- _DESCRIPTION OF THE TASK_
Reproduce all records verbatim.

[Dataset items]
<<<<
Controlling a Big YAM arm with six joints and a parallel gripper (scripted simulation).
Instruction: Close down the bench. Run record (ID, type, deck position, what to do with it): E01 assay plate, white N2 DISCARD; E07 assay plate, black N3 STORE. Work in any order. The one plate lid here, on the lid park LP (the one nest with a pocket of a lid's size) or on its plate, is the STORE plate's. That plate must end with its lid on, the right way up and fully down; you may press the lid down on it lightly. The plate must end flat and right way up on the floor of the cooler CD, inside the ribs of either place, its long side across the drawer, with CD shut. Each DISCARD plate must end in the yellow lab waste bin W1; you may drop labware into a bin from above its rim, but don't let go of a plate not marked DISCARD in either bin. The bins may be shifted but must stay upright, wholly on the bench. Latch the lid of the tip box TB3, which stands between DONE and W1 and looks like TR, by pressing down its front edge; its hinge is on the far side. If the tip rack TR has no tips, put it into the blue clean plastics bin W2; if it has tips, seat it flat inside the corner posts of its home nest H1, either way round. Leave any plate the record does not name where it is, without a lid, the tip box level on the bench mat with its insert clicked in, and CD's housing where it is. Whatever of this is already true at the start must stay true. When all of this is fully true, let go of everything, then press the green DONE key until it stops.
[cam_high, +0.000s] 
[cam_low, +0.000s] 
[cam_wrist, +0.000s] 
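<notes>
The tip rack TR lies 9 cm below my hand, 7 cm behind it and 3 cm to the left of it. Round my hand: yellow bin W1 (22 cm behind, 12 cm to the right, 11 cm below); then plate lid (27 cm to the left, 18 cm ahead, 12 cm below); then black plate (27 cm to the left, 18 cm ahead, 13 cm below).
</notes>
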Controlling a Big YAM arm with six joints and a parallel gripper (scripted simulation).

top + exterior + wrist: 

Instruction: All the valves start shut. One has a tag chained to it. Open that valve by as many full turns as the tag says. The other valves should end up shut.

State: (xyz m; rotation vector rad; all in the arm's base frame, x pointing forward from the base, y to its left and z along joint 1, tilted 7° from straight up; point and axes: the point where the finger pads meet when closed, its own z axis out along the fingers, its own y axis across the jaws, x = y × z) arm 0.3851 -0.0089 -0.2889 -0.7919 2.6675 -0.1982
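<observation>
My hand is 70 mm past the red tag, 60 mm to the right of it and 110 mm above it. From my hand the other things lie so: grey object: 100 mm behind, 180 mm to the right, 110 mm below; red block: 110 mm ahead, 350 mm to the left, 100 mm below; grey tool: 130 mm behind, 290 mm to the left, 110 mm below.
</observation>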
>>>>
- _RESULT BELOW_
Controlling a Big YAM arm with six joints and a parallel gripper (scripted simulation).
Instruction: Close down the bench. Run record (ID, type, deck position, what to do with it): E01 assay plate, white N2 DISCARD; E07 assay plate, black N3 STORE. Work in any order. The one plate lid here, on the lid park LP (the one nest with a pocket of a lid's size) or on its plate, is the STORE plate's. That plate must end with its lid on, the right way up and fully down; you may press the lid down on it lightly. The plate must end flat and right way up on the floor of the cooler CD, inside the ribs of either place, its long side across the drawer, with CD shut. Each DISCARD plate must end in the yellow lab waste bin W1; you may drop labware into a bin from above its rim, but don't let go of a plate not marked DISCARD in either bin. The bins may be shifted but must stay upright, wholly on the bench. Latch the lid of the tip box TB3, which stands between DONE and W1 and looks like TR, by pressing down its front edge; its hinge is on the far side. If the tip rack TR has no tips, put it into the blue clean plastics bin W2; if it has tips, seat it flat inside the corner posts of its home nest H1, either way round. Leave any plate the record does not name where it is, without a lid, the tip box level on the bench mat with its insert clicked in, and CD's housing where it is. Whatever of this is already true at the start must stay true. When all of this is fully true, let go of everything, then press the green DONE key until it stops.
[cam_high, +0.000s] 
[cam_low, +0.000s] 
[cam_wrist, +0.000s] 
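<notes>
The tip rack TR lies 9 cm below my hand, 7 cm behind it and 3 cm to the left of it. Round my hand: yellow bin W1 (22 cm behind, 12 cm to the right, 11 cm below); then plate lid (27 cm to the left, 18 cm ahead, 12 cm below); then black plate (27 cm to the left, 18 cm ahead, 13 cm below).
</notes>
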Controlling a Big YAM arm with six joints and a parallel gripper (scripted simulation).

top + exterior + wrist: 

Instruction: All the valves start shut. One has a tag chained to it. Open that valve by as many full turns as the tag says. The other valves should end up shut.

State: (xyz m; rotation vector rad; all in the arm's base frame, x pointing forward from the base, y to its left and z along joint 1, tilted 7° from straight up; point and axes: the point where the finger pads meet when closed, its own z axis out along the fingers, its own y axis across the jaws, x = y × z) arm 0.3851 -0.0089 -0.2889 -0.7919 2.6675 -0.1982
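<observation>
My hand is 70 mm past the red tag, 60 mm to the right of it and 110 mm above it. From my hand the other things lie so: grey object: 100 mm behind, 180 mm to the right, 110 mm below; red block: 110 mm ahead, 350 mm to the left, 100 mm below; grey tool: 130 mm behind, 290 mm to the left, 110 mm below.
</observation>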

The exercise asks for nothing further.